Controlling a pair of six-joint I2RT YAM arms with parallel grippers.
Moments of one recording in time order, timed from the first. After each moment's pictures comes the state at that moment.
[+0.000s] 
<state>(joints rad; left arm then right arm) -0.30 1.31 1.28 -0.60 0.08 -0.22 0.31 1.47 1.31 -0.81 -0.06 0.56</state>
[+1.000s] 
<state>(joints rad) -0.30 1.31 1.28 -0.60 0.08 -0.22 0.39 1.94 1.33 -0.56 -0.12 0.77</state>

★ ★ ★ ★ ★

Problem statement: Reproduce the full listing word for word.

Answer to the problem:
Controlling a pair of six-joint I2RT YAM arms with parallel grippers.
Moments of one recording in time order, timed from the first. After each moment's pictures comes the state at that moment.
[+0.000s] 
<state>(joints rad; left arm then right arm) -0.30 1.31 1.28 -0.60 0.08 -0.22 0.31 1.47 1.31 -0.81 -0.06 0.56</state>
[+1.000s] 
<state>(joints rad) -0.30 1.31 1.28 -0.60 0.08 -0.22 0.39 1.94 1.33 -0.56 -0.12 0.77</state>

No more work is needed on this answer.